> **HOW TO COMPLETE THIS TASK**:
Please reproduce the entries that follow, keeping each word intact.

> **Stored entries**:

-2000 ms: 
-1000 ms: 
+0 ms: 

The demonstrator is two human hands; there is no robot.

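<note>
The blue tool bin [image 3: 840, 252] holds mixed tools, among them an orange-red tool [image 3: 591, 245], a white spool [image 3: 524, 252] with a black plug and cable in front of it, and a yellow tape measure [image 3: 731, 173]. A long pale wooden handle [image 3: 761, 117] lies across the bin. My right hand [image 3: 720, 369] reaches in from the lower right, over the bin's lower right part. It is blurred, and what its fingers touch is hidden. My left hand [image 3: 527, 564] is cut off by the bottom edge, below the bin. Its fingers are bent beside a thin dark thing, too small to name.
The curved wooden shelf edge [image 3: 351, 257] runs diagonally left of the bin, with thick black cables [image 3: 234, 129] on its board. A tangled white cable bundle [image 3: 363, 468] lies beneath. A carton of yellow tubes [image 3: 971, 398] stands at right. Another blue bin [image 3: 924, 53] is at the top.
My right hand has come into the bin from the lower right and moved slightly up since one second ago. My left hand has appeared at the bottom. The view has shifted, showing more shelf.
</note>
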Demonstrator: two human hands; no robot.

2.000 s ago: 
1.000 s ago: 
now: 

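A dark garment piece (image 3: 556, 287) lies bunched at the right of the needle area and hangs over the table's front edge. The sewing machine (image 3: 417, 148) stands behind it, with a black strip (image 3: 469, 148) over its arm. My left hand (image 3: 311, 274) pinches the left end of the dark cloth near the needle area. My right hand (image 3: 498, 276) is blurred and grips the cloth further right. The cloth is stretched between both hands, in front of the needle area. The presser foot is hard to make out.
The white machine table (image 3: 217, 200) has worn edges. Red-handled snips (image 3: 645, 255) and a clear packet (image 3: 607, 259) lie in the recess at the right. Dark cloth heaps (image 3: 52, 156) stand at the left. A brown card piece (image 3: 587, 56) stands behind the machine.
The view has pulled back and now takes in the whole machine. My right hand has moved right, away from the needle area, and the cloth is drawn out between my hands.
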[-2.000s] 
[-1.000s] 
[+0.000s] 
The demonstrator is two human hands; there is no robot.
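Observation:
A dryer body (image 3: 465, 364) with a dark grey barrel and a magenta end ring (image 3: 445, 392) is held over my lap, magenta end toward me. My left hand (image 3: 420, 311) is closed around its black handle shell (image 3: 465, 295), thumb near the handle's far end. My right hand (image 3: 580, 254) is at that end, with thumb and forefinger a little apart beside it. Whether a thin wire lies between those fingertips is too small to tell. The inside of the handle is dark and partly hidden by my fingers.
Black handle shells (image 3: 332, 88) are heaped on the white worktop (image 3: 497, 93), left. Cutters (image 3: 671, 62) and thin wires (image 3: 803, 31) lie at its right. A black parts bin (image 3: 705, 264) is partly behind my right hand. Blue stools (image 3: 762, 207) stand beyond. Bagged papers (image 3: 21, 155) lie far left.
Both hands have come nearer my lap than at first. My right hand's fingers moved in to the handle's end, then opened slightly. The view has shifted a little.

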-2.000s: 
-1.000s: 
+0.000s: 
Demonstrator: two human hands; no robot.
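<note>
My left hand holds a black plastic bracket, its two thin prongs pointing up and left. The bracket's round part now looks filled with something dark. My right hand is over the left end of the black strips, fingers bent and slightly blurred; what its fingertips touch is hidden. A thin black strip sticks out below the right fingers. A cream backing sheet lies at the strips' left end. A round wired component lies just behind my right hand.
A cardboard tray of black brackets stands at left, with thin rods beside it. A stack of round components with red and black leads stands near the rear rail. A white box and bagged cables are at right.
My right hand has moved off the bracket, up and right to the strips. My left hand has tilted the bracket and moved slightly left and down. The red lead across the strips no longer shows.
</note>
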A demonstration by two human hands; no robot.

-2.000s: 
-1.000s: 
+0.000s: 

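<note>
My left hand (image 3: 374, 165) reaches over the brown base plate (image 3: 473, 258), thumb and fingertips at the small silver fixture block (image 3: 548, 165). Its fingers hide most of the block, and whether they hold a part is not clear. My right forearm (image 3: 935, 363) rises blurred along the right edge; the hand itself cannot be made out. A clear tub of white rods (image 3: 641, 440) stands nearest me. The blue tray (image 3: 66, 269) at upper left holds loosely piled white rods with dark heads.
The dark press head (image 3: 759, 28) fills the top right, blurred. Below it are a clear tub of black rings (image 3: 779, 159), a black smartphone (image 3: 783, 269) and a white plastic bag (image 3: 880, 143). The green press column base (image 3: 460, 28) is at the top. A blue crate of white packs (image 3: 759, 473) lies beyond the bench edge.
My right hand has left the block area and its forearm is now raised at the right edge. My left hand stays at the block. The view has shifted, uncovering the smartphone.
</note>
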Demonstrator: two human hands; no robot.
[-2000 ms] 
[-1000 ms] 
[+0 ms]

> **TASK SOLUTION**:
-2000 ms: 
-1000 ms: 
+0 ms: 

The demonstrator is two human hands; there is no robot.

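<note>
The blue tool bin [image 3: 840, 252] holds mixed tools, among them an orange-red tool [image 3: 591, 245], a white spool [image 3: 524, 252] with a black plug and cable in front of it, and a yellow tape measure [image 3: 731, 173]. A long pale wooden handle [image 3: 761, 117] lies across the bin. My right hand [image 3: 720, 369] reaches in from the lower right, over the bin's lower right part. It is blurred, and what its fingers touch is hidden. My left hand [image 3: 527, 564] is cut off by the bottom edge, below the bin. Its fingers are bent beside a thin dark thing, too small to name.
The curved wooden shelf edge [image 3: 351, 257] runs diagonally left of the bin, with thick black cables [image 3: 234, 129] on its board. A tangled white cable bundle [image 3: 363, 468] lies beneath. A carton of yellow tubes [image 3: 971, 398] stands at right. Another blue bin [image 3: 924, 53] is at the top.
My right hand has come into the bin from the lower right and moved slightly up since one second ago. My left hand has appeared at the bottom. The view has shifted, showing more shelf.
</note>
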Demonstrator: two human hands; no robot.

2.000 s ago: 
1.000 s ago: 
now: 

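A dark garment piece (image 3: 556, 287) lies bunched at the right of the needle area and hangs over the table's front edge. The sewing machine (image 3: 417, 148) stands behind it, with a black strip (image 3: 469, 148) over its arm. My left hand (image 3: 311, 274) pinches the left end of the dark cloth near the needle area. My right hand (image 3: 498, 276) is blurred and grips the cloth further right. The cloth is stretched between both hands, in front of the needle area. The presser foot is hard to make out.
The white machine table (image 3: 217, 200) has worn edges. Red-handled snips (image 3: 645, 255) and a clear packet (image 3: 607, 259) lie in the recess at the right. Dark cloth heaps (image 3: 52, 156) stand at the left. A brown card piece (image 3: 587, 56) stands behind the machine.
The view has pulled back and now takes in the whole machine. My right hand has moved right, away from the needle area, and the cloth is drawn out between my hands.
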[-2.000s] 
[-1.000s] 
[+0.000s] 
The demonstrator is two human hands; there is no robot.
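Observation:
A dryer body (image 3: 465, 364) with a dark grey barrel and a magenta end ring (image 3: 445, 392) is held over my lap, magenta end toward me. My left hand (image 3: 420, 311) is closed around its black handle shell (image 3: 465, 295), thumb near the handle's far end. My right hand (image 3: 580, 254) is at that end, with thumb and forefinger a little apart beside it. Whether a thin wire lies between those fingertips is too small to tell. The inside of the handle is dark and partly hidden by my fingers.
Black handle shells (image 3: 332, 88) are heaped on the white worktop (image 3: 497, 93), left. Cutters (image 3: 671, 62) and thin wires (image 3: 803, 31) lie at its right. A black parts bin (image 3: 705, 264) is partly behind my right hand. Blue stools (image 3: 762, 207) stand beyond. Bagged papers (image 3: 21, 155) lie far left.
Both hands have come nearer my lap than at first. My right hand's fingers moved in to the handle's end, then opened slightly. The view has shifted a little.
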
-2.000s: 
-1.000s: 
+0.000s: 
Demonstrator: two human hands; no robot.
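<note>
My left hand holds a black plastic bracket, its two thin prongs pointing up and left. The bracket's round part now looks filled with something dark. My right hand is over the left end of the black strips, fingers bent and slightly blurred; what its fingertips touch is hidden. A thin black strip sticks out below the right fingers. A cream backing sheet lies at the strips' left end. A round wired component lies just behind my right hand.
A cardboard tray of black brackets stands at left, with thin rods beside it. A stack of round components with red and black leads stands near the rear rail. A white box and bagged cables are at right.
My right hand has moved off the bracket, up and right to the strips. My left hand has tilted the bracket and moved slightly left and down. The red lead across the strips no longer shows.
</note>
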A demonstration by two human hands; no robot.

-2.000s: 
-1.000s: 
+0.000s: 

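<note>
My left hand (image 3: 374, 165) reaches over the brown base plate (image 3: 473, 258), thumb and fingertips at the small silver fixture block (image 3: 548, 165). Its fingers hide most of the block, and whether they hold a part is not clear. My right forearm (image 3: 935, 363) rises blurred along the right edge; the hand itself cannot be made out. A clear tub of white rods (image 3: 641, 440) stands nearest me. The blue tray (image 3: 66, 269) at upper left holds loosely piled white rods with dark heads.
The dark press head (image 3: 759, 28) fills the top right, blurred. Below it are a clear tub of black rings (image 3: 779, 159), a black smartphone (image 3: 783, 269) and a white plastic bag (image 3: 880, 143). The green press column base (image 3: 460, 28) is at the top. A blue crate of white packs (image 3: 759, 473) lies beyond the bench edge.
My right hand has left the block area and its forearm is now raised at the right edge. My left hand stays at the block. The view has shifted, uncovering the smartphone.
</note>
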Demonstrator: two human hands; no robot.
[-2000 ms] 
[-1000 ms] 
[+0 ms]

The requested output has now been given in full.